Another pic of a Groovy from this forum:


----------



## Hardtails Are Better (May 4, 2005)

As a mechanic, I hate it, because it's a hassle to work on. Some modern TT bikes are the worst. We're a Fuji dealer, and building their flagship TT bike, the D6, is nightmarish, because routing the cables takes FOREVER.


----------



## malski (Aug 28, 2008)

ha didn't realize my bike was posted. 
I like the look of internals a lot. It's definitely heavier but it really cleans up the tubes and looks better than most braze ons. Internal hydraulic could be a pain having to rebleed every time though


----------



## Wolfhound Cycles (Feb 20, 2010)

Oh hell yeah, you even posted one for me!
I suppose it's plain to see that I love internal cable routing. The strange thing is that I had no intention of trying it until some customers showed interest. I basically agreed with all the reasons not to do it mentioned here. Then I tried it on my personal bike (shown above), I've been riding that bike about 5years now, and am fully sold on it, and nearly all my frames have at least one internal line.
As mentioned above, if it's not done properly things can go south pretty fast. I've found that once someone has a bad experience with it, they are never interested again, no matter who's building the bike.
For the sake of the drill, let's assume the internal conduit is built into the frame properly, no kinks and it doesn't rattle. Here's a few things I like about it:

Quieter - It can be virtually impossible to eliminate ALL housing slap w/braze-ons, with internal conduit, it's COMPLETELY silent. If you notice, the cables coming out of my frame above never even touch the paint, pretty nice bonus.

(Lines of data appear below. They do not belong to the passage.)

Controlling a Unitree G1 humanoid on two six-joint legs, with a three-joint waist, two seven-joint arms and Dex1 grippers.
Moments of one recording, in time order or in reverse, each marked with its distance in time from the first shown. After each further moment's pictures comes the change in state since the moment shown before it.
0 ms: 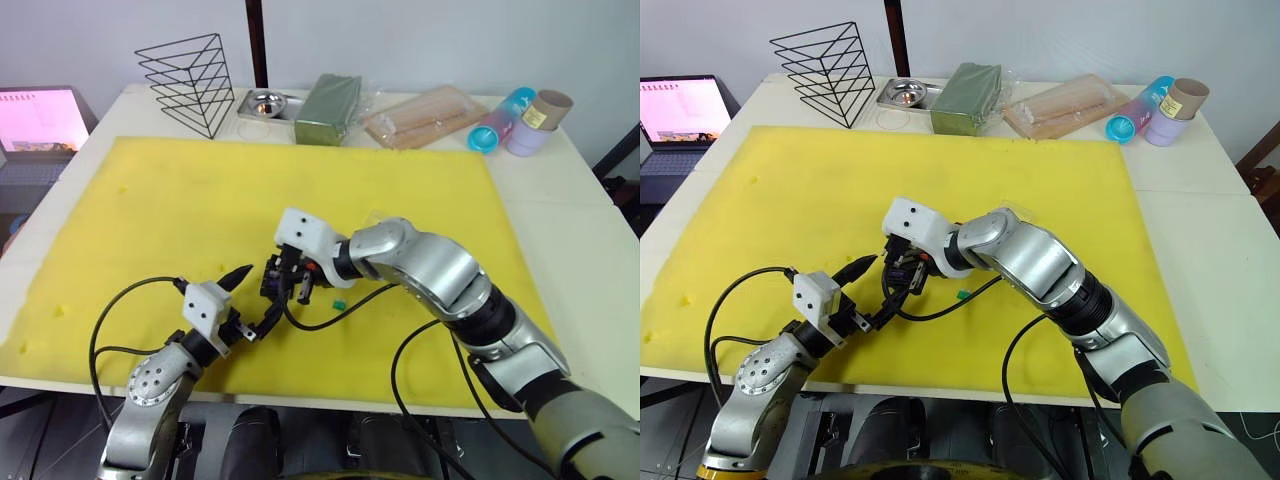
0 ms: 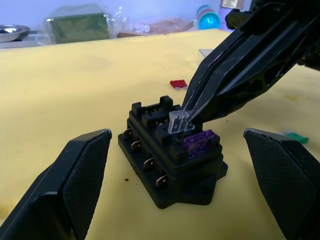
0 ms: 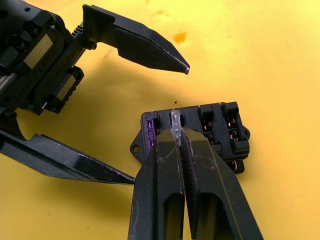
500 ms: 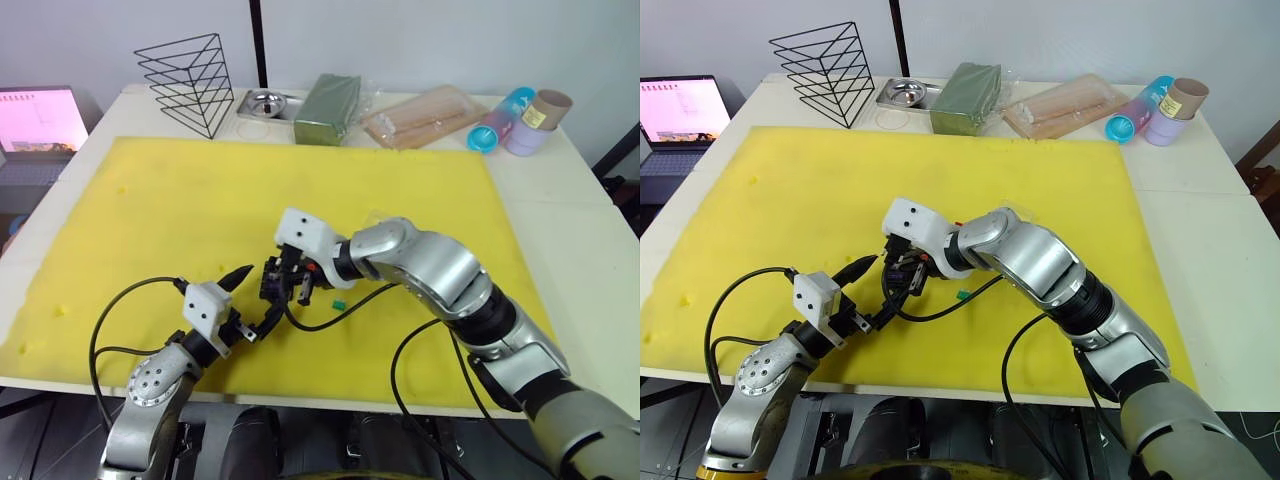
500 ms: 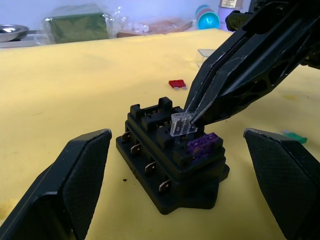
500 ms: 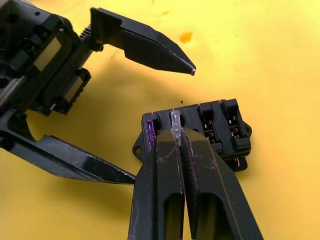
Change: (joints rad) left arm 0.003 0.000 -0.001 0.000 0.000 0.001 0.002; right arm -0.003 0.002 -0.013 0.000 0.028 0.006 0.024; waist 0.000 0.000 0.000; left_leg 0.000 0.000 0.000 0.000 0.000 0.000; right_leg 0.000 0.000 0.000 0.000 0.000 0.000
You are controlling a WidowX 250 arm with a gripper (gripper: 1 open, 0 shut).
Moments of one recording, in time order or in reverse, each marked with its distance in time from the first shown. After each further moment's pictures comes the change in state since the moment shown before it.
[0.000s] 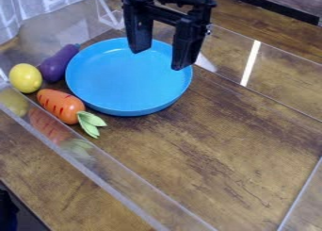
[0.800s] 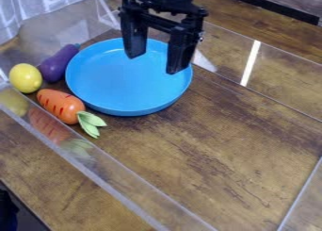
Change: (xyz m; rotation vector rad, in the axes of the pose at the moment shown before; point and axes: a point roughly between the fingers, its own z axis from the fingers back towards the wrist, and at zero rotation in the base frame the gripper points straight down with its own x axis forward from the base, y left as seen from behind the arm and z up) arm 0.008 0.014 -0.014 0.006 0.032 0.032
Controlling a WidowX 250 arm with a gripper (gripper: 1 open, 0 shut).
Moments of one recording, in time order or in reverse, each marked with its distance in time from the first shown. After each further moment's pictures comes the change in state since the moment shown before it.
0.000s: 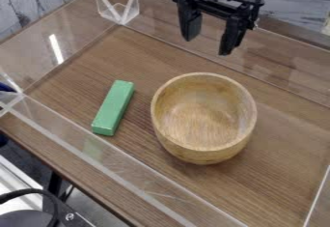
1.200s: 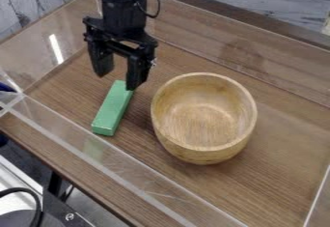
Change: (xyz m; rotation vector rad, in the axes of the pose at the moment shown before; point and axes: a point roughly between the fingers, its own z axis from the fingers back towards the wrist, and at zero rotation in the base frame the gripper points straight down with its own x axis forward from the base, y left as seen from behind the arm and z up) arm -0.066 0.088 -0.051 0.001 0.083 0.094
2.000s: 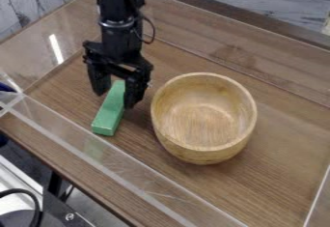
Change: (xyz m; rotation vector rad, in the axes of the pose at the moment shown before) arm 0.005 0.008 -0.038 0.007 0.023 0.030
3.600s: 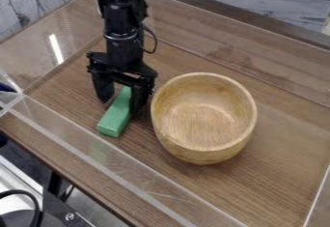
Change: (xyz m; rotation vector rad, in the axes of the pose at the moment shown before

Longer cable life - it's a misconception that internal routing adds friction, it's actually smoother, and lasts longer, here's why: With braze-ons the housing is held tightly in 4-6 places between the handlebar and drop-out. Each one of those is a chance to put a small kink in the housing (assuming we're comparing full housing in both cases), all it takes is snagging it on something once, or someone picking up the bike carelessly. If you use zip-ties you're going to be pinching the housing in 4-6 places, internal routing pinches it nowhere.

I use 1/4" X .016 stainless tubing. In order for the procedure to work, the tubing must be bent in the most gentle of curves, far more gentle than what the cable housing will do. This pretty much forces a low friction system or it flat out won't feed through, no kinks, no pinches, the curves HAVE to be more graceful.

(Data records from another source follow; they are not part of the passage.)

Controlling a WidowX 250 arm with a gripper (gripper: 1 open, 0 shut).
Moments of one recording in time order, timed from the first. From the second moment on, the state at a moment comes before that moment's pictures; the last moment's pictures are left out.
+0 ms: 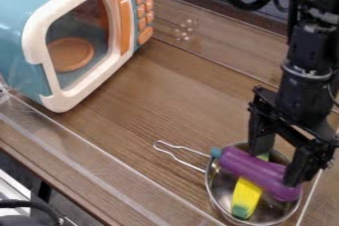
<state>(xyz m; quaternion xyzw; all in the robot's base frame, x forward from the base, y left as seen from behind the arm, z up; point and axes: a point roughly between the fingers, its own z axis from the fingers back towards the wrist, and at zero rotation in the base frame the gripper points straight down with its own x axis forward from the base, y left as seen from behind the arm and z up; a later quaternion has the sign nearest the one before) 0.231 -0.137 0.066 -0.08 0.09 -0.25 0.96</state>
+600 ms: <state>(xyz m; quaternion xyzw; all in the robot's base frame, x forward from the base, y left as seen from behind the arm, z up) 0.229 -0.136 0.036 -0.06 0.07 -0.27 0.96</state>
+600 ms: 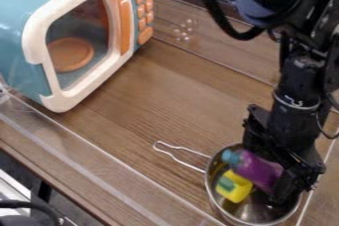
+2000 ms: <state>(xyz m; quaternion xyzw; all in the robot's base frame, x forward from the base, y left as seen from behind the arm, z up) 0.219 -0.119 0.072 -0.03 0.10 -0.24 0.97</state>
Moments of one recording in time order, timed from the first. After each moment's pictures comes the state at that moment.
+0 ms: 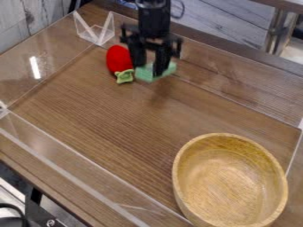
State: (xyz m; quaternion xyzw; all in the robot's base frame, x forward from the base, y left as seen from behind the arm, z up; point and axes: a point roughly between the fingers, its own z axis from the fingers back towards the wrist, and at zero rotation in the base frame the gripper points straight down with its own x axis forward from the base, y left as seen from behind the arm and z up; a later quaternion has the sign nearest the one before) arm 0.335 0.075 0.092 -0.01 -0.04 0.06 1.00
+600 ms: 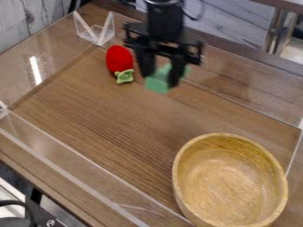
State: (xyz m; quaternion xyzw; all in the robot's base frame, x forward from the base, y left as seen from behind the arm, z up) arm 0.280 -0.019 0.118 -0.02 -0.06 0.01 1.00
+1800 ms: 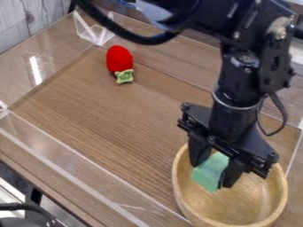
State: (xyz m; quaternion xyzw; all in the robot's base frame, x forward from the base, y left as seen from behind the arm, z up) arm 0.210 -0.107 0.088 -0.02 -0.02 -0.08 1.00
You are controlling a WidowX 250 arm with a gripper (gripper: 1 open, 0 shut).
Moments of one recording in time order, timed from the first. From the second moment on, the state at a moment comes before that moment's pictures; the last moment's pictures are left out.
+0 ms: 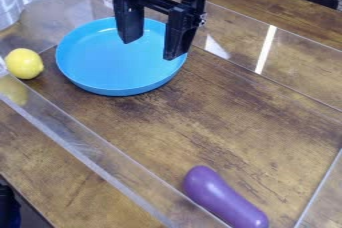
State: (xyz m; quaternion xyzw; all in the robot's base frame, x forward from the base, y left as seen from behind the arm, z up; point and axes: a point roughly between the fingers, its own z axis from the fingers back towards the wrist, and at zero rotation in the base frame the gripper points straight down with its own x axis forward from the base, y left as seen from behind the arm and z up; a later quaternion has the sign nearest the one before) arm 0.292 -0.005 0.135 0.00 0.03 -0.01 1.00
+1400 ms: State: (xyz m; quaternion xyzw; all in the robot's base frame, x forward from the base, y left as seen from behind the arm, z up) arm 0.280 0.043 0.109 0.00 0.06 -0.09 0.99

If you spend much time shouldering the bike, I think you'll notice a worthy advantage over having the cable stuck to the outside of the tube. Every time you pick up the bike, unless you never ever touch the cables, you're putting some amount of pressure on the housings and moving them a little here or there, with internal routing the housing is protected from this kind of thing. Running a full housing makes a closed system and keeps the cable clean for a long long time.

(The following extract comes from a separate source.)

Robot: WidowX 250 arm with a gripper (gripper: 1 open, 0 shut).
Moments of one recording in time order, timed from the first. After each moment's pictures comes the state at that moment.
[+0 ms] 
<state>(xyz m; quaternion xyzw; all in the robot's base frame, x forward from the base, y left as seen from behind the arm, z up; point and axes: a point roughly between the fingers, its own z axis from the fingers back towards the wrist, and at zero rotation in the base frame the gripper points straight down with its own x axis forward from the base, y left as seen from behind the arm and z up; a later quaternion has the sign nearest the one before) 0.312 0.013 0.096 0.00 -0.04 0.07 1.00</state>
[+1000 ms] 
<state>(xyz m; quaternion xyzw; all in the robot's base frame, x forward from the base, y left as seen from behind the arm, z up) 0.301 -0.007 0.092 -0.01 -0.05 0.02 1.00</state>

There is certainly a small weight penalty, no denyin that one. The closest I can figure is about 100grams per line.

I made this frame w/all internal cables, and it shifts like buttered silk.









From the builders end, I like the fact that it discourages swapping brakes/components around. Part of the allure of a custom bike is integration and streamlining, the frame should be designed around specific components, for a specific person. There should be little need for taking your bike apart and redesigning the package.

Thanks for starting this thread, I often wonder how others (builders and consumers) feel about the topic.

Fred


----------